**TASK TO CARRY OUT**
The needed output is the run of lines below from the one containing "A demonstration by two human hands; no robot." through the one containing "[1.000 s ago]", copied exactly and free of pictures.

◆ ◆ ◆ ◆ ◆

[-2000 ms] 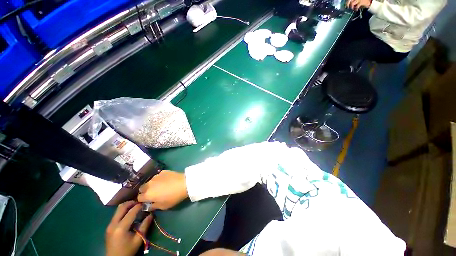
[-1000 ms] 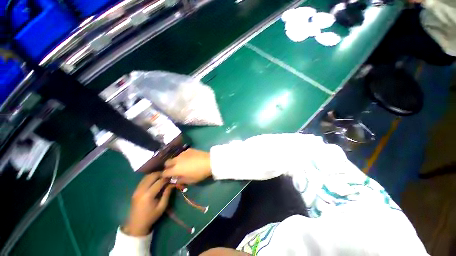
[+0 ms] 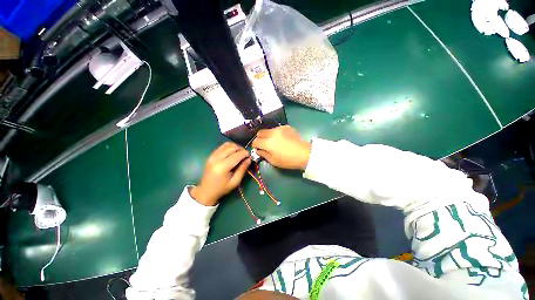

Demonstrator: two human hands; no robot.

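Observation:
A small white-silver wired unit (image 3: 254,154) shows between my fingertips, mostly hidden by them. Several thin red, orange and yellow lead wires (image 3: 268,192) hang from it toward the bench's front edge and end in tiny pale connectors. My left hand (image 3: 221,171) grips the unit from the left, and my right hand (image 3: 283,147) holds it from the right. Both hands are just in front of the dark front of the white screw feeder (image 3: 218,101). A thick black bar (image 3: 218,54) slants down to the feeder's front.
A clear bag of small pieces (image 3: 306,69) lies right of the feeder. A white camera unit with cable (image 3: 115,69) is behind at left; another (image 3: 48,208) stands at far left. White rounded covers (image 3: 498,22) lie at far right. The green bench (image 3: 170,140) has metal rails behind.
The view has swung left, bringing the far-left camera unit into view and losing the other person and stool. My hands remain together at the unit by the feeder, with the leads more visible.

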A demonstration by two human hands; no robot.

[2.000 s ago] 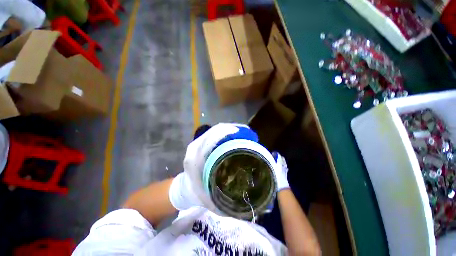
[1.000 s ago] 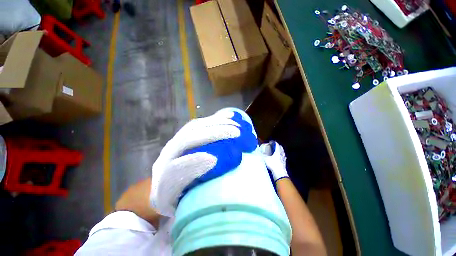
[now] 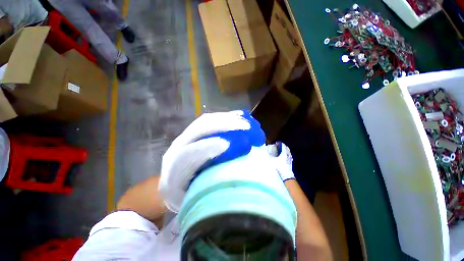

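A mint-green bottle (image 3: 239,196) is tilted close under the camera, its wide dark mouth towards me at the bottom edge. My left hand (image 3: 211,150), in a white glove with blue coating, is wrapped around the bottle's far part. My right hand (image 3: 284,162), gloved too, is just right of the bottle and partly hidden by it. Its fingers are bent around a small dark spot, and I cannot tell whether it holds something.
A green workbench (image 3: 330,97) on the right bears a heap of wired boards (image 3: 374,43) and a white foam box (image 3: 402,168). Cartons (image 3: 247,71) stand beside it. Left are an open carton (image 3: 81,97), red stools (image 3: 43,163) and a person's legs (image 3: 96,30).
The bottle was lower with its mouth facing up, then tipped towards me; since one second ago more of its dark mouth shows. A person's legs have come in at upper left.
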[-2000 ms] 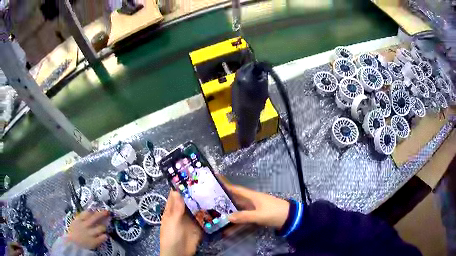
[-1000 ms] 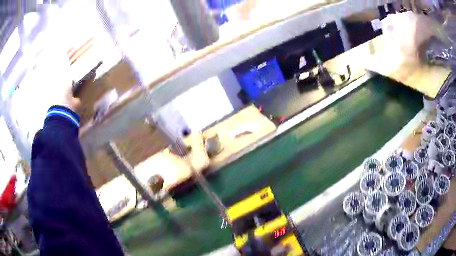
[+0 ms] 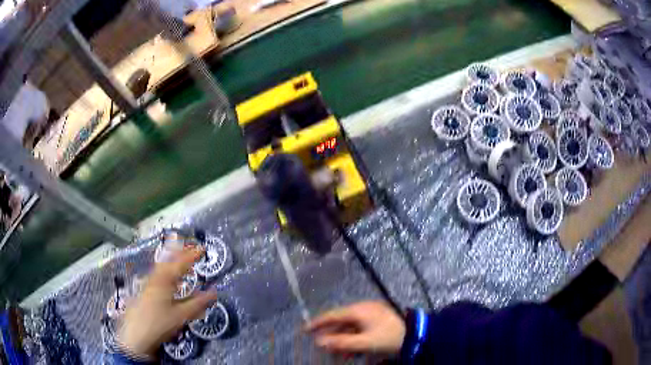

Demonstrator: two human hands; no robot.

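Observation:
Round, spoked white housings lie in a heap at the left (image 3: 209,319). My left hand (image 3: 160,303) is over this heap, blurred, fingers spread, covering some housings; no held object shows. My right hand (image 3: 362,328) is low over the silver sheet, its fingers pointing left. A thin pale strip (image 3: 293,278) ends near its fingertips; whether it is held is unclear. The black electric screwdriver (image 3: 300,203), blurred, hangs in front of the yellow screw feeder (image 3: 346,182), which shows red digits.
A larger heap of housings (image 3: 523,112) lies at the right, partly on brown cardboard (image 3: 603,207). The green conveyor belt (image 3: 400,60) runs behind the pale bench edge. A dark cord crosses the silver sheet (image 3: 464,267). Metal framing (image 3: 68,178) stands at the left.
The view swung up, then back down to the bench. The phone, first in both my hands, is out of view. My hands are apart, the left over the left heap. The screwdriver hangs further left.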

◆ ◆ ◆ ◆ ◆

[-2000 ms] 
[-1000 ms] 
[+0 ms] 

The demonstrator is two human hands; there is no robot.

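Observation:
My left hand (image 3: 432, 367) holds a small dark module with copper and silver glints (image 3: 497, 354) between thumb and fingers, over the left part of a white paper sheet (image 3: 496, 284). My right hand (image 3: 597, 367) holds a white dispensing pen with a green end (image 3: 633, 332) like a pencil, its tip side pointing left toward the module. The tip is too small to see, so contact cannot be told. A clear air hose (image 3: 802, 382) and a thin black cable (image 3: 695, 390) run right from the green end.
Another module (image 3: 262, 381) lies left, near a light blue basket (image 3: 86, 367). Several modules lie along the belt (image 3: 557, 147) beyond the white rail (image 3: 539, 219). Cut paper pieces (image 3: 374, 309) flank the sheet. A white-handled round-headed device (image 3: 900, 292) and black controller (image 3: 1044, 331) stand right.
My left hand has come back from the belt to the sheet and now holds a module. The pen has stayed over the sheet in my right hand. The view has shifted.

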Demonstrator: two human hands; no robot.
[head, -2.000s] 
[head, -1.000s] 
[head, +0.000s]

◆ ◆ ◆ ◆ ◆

**RESPONSE**
A demonstration by two human hands; no robot.

[2.000 s ago] 
[1.000 s ago] 

Besides this answer, nothing more is needed.